* [What to work on]: Because the material must match the original, reproduce every line of it exactly.

* [Information supplied]:
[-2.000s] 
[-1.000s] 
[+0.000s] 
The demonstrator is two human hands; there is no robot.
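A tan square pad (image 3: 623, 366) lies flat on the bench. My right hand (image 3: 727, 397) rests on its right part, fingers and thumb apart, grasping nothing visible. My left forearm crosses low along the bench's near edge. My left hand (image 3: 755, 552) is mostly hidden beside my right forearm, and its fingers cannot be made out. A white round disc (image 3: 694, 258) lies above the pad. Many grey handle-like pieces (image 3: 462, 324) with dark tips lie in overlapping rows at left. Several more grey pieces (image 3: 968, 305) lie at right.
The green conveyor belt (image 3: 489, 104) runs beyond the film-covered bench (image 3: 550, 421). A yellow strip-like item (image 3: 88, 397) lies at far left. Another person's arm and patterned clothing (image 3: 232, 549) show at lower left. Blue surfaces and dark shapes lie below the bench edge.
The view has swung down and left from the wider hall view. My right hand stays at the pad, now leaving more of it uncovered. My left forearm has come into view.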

* [Expected answer]:
[-2.000s] 
[-1.000s] 
[+0.000s] 
The demonstrator is two human hands; there is no robot.
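A tan square pad (image 3: 623, 366) lies flat on the bench. My right hand (image 3: 727, 397) rests on its right part, fingers and thumb apart, grasping nothing visible. My left forearm crosses low along the bench's near edge. My left hand (image 3: 755, 552) is mostly hidden beside my right forearm, and its fingers cannot be made out. A white round disc (image 3: 694, 258) lies above the pad. Many grey handle-like pieces (image 3: 462, 324) with dark tips lie in overlapping rows at left. Several more grey pieces (image 3: 968, 305) lie at right.
The green conveyor belt (image 3: 489, 104) runs beyond the film-covered bench (image 3: 550, 421). A yellow strip-like item (image 3: 88, 397) lies at far left. Another person's arm and patterned clothing (image 3: 232, 549) show at lower left. Blue surfaces and dark shapes lie below the bench edge.
The view has swung down and left from the wider hall view. My right hand stays at the pad, now leaving more of it uncovered. My left forearm has come into view.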

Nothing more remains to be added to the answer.